* [Exercise requirements]: Go to the line below containing "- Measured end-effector" and print exactly from there through the line containing "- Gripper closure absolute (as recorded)", both included. Print nothing else.
──────────────────────────────
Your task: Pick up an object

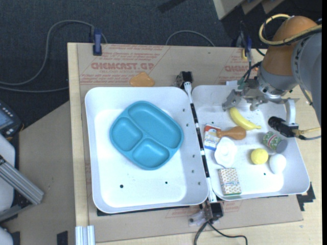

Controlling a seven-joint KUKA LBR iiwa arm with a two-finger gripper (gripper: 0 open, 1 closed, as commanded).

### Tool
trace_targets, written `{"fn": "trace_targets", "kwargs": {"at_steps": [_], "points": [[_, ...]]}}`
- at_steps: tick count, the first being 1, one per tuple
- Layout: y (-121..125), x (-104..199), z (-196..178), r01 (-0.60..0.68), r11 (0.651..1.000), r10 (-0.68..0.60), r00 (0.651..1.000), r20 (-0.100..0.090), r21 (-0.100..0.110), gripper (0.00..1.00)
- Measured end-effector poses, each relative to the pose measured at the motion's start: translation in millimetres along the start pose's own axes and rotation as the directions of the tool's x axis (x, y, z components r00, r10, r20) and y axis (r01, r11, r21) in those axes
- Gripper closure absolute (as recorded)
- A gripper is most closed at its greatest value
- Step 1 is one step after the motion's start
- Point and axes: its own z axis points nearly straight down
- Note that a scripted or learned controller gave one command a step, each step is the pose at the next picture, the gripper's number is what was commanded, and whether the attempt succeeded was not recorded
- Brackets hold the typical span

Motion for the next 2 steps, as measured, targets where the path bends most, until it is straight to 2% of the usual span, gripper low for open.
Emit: {"fn": "trace_targets", "kwargs": {"at_steps": [1,2], "points": [[-16,-3,26,-0.003,1.000,0.003,1.000,-0.003,0.010,0.00],[-14,-2,14,-0.002,1.000,0.002,1.000,-0.002,0.004,1.00]]}}
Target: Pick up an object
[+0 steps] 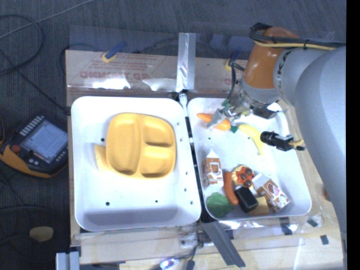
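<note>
At the far end of the right bin, your arm has its gripper low over the clutter, its tip just beside a small orange carrot-like piece and a yellow banana. You cannot tell from this angle how far apart the fingers stand, nor whether anything sits between them; the wrist hides them.

By the look of it you are at the reach-and-close step: the gripper is down at the objects, but nothing is seen lifted. The candidates nearest it are the carrot-like piece, touching or nearly touching the tip, and the banana lying just beyond toward the bin's middle. Well apart, at the near end, sit a small printed carton, a green rounded toy, a black block and another printed box, crowded together.

Next you would likely need a firm close on one piece, then a straight lift clear of the bin wall. A yellow divided tray lies in the left bin.
</note>
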`<state>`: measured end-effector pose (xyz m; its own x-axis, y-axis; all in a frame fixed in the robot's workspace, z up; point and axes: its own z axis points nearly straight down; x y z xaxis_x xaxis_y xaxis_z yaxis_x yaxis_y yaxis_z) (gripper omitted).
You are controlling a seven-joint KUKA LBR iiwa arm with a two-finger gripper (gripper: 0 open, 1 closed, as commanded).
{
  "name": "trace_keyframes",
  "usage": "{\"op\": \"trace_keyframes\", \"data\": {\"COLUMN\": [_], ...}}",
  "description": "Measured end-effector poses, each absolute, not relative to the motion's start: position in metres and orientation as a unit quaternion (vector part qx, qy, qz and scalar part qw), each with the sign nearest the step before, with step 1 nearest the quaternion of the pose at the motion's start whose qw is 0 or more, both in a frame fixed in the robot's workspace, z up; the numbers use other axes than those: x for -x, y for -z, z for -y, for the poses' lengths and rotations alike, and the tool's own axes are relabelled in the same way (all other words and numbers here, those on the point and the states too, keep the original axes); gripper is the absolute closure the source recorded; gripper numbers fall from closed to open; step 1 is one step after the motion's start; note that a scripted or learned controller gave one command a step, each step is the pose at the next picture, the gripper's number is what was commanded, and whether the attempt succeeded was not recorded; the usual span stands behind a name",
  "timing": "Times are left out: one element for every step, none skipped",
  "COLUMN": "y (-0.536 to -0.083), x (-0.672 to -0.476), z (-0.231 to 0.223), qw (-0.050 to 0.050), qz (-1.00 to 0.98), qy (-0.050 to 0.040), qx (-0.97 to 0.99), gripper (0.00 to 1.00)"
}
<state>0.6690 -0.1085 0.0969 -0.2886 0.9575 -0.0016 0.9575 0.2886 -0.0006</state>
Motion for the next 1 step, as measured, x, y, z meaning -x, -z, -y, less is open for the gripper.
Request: {"op": "trace_keyframes", "data": {"y": [-0.2039], "x": [-0.6684], "z": [0.0576], "qw": [0.000], "qz": [-0.747], "qy": [0.0010], "qx": [-0.665], "gripper": [1.00]}}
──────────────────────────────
* [Result of the task]:
- Measured end-effector poses, each relative to the pose measured at the motion's start: translation in millimetres along the start pose's own axes and rotation as the directions of the tool's x axis (x, y, z components r00, r10, r20) and y axis (r01, r11, r21) in those axes
- Gripper closure absolute (as recorded)

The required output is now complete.